Collected data entries:

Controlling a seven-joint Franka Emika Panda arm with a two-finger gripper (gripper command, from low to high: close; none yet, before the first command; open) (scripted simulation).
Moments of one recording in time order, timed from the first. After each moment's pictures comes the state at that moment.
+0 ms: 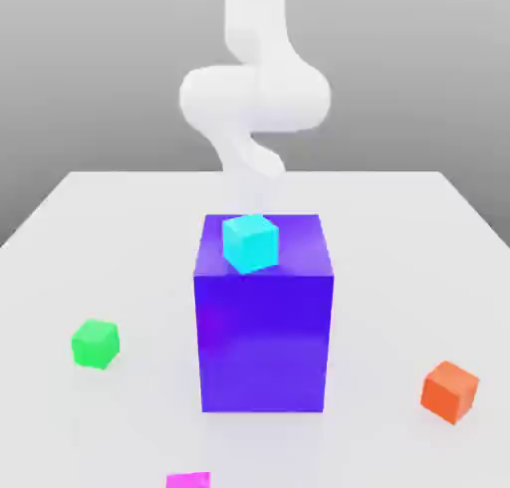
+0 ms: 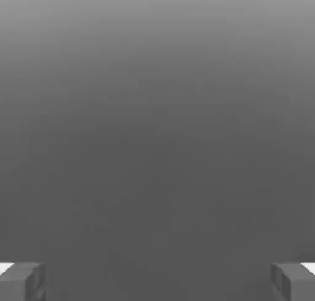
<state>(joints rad) 0.01 -0.71 -0.02 -2.30 0.01 2.33 0.78</state>
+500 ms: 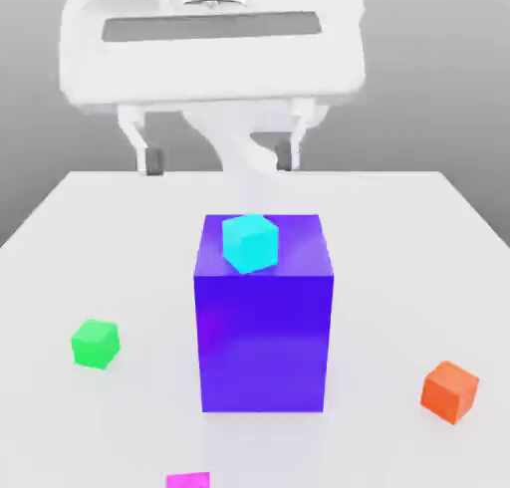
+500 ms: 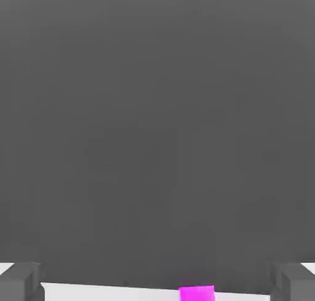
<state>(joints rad) 0.05 -0.16 -0.11 -2.28 0.09 2.48 0.61</state>
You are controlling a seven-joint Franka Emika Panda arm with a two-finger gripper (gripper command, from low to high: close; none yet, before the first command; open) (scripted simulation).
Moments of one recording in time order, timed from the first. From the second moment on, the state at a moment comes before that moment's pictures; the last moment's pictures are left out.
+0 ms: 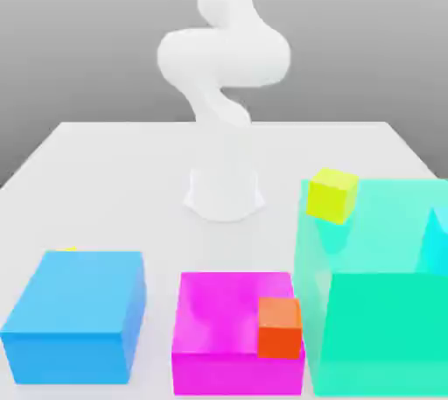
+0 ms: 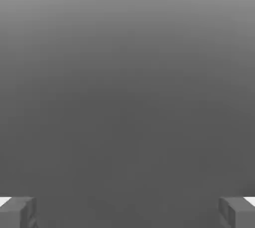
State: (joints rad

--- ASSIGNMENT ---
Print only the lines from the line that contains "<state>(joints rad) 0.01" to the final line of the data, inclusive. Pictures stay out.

--- EXPECTED ANSWER ---
<state>(joints rad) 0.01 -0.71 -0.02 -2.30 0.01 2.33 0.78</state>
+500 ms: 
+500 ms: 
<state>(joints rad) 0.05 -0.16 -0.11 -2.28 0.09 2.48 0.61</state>
You are controlling a seven-joint Franka Emika Panda arm with a two-finger gripper (gripper command, from low to high: close; none yet, before the first command; open) (scripted simulation).
Moments of one recording in time order, timed from the first. From the second moment on, the state at a moment comes before that moment's pictures; the last moment's pictures are left out.
+0 ms: 
+0 ms: 
State: (joints rad

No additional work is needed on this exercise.